Stored items from a collection:
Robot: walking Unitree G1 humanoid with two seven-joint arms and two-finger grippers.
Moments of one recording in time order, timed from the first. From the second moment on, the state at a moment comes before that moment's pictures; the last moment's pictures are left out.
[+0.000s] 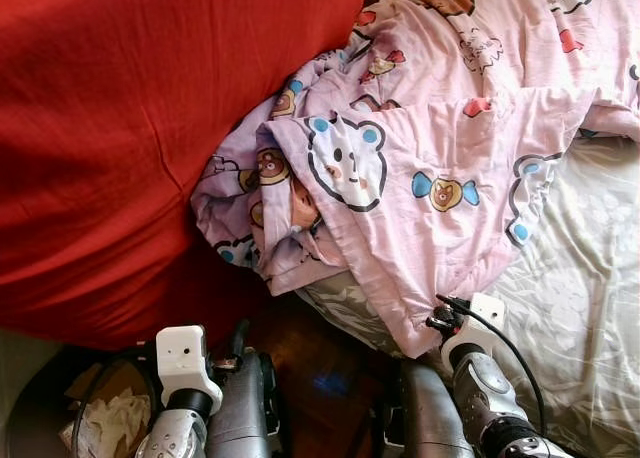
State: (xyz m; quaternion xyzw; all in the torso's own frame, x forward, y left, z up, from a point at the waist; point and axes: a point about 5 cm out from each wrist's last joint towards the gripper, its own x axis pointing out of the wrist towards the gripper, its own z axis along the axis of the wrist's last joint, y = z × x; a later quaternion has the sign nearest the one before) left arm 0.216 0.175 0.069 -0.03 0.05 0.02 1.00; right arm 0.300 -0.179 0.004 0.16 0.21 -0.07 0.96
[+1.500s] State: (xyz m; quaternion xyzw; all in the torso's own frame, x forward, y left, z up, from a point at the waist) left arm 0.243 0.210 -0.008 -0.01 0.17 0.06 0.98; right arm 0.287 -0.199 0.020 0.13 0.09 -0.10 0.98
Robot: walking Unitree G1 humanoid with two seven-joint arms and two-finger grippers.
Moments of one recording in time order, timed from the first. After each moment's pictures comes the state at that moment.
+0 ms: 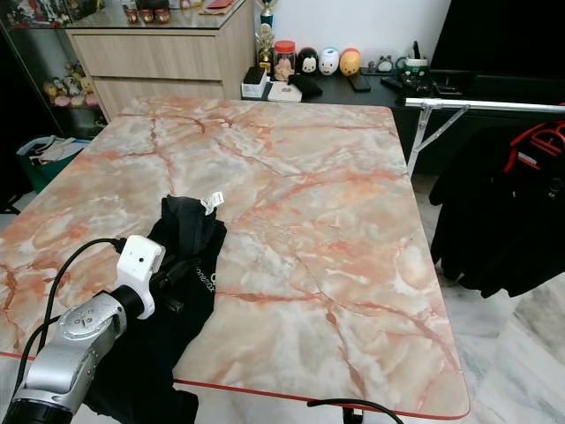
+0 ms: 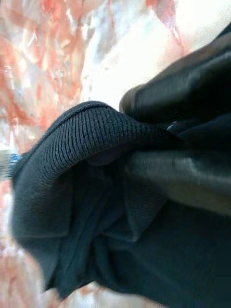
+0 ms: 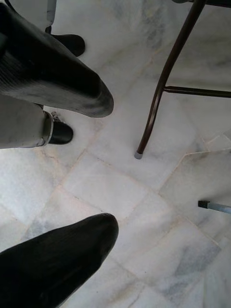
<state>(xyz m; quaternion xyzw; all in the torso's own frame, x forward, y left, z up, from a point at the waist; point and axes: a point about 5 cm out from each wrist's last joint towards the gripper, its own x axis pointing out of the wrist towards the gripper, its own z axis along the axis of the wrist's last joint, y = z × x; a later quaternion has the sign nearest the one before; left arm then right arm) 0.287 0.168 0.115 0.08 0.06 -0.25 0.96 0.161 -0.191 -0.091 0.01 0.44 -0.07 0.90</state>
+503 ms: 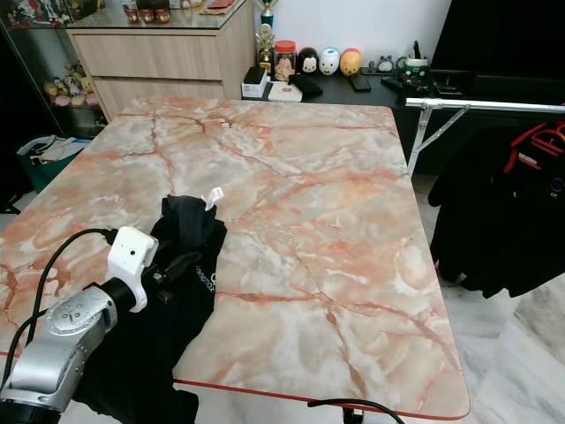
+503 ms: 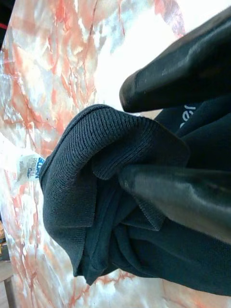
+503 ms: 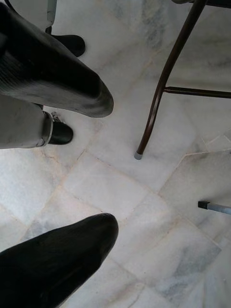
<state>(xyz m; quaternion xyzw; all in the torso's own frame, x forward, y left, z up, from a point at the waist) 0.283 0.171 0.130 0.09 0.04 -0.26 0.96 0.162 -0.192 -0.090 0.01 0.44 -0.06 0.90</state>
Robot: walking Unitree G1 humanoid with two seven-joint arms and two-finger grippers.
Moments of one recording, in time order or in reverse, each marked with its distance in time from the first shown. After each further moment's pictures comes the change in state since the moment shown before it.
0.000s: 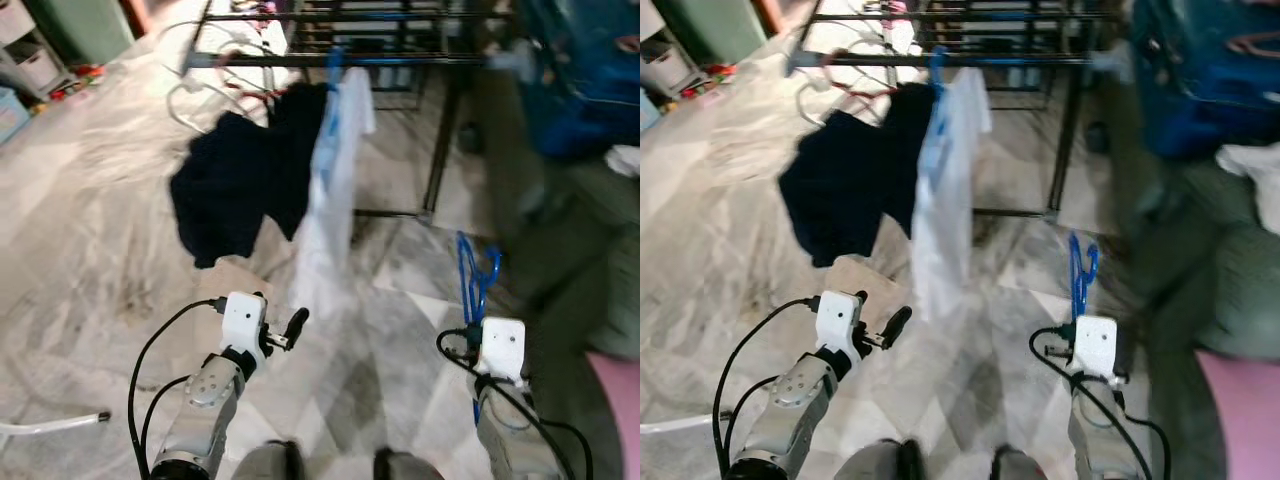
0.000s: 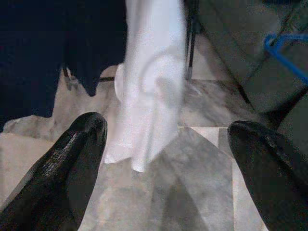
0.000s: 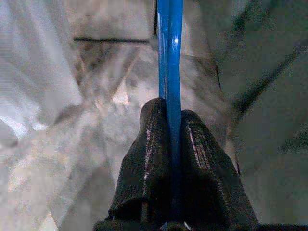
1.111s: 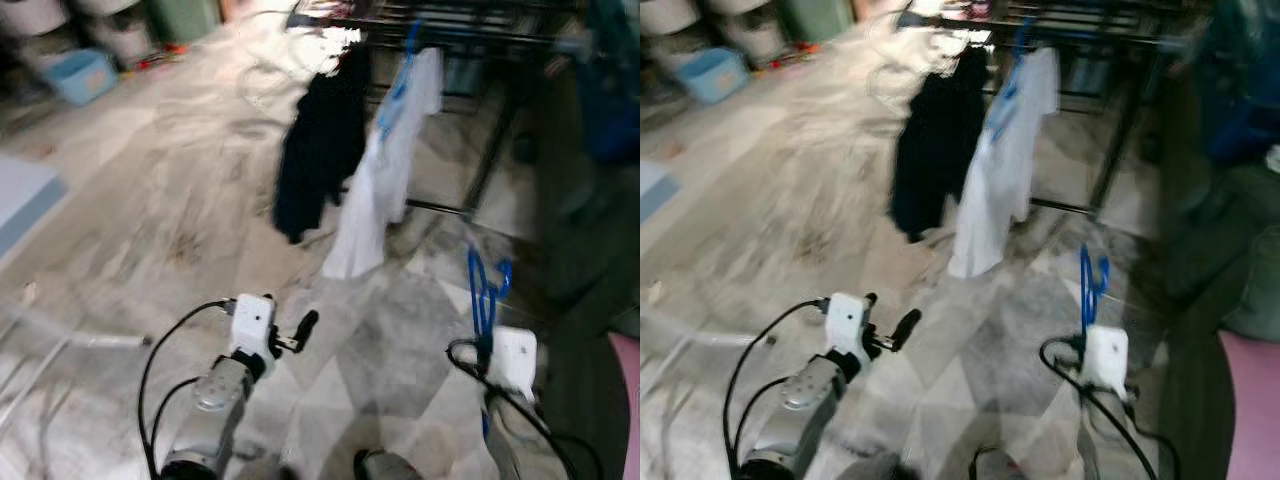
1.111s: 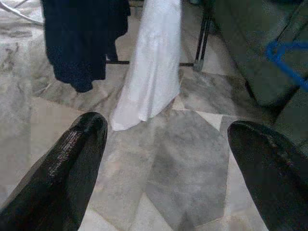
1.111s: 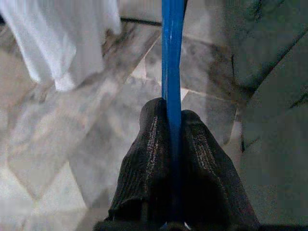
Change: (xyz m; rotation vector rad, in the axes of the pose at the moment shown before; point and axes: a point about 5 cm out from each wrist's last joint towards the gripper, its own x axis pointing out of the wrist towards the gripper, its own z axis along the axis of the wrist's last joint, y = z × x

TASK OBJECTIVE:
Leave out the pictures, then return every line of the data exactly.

RESPONSE BELOW:
Robot: walking Unitree G1 humanoid with two seven-joint arms and two-finger grippers.
Moments of one recording in time order, timed from the first. From the second moment on, the state at a moment comes before that moment's pictures; the last moment's pictures are left out.
[+0.000s] 
State: (xyz m; quaternion xyzw; all in the torso's own frame, x forward, y left, z up, from a point at the waist; point and axes: a point about 5 cm out from each wrist's last joint towards the gripper, its own x axis pointing out of the wrist towards the gripper, its own z axis along the axis of the wrist's last joint, y = z × x; a later quaternion has the sign nearest the one before) left arm 0.216 0.175 0.069 -0.03 0.05 0.02 1.00; right arm 0.300 -0.179 0.004 0.16 0.21 -0.07 0.96
[+1.500s] State: (xyz m; quaternion xyzw; all in the torso's own frame, x forward, y left, z up, from a point at the waist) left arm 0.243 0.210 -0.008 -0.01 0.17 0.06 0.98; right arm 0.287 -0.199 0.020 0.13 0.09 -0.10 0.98
Robot: walking Unitree G1 humanoid with two seven-joint arms and two-finger grippers.
Moments of one recording in time order, timed from the first. After each moment's pictures comes the state at that moment.
+0 ms: 
+0 ms: 
+0 ms: 
<state>(xyz m; quaternion xyzw; all in the torso's own frame, x forward, y left, z up, from a point at the waist; point and axes: a point about 5 cm out from each wrist's last joint towards the gripper, its own x axis pointing out of the wrist towards the gripper, its own z axis along the axis of the wrist's last joint, y = z × x; a later quaternion has the sign nearest the one before; left arm then right arm) 0.287 0.168 0.115 0.08 0.06 -0.25 0.96 0.161 -0.191 -0.091 0.01 0.44 -0.07 0.90</state>
+503 ms: 
+503 ms: 
+503 ms: 
<state>(xyz m; quaternion xyzw; all in the torso's own frame, x forward, y left, z up, from a point at the waist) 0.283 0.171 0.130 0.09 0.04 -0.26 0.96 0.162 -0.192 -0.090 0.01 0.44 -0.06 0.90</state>
Robot: walking Unitree G1 humanoid with two seven-joint arms and two-finger grippers.
Moments of one recording, in time order or in reverse, each marked with its distance in time from the first shown. After each further moment's pictures comes the change in state since the moment shown before it.
0.000s: 
0.000s: 
0.000s: 
1.111s: 
1.111s: 
1.111s: 
Change: (xyz m; rotation vector rad, in the axes of the pose at the moment shown before; point and axes: a point about 5 cm out from each wrist's last joint towards the gripper, its own x axis pointing out of the wrist towards the gripper, its own z axis along the axis of the wrist's last joint, y = z × x

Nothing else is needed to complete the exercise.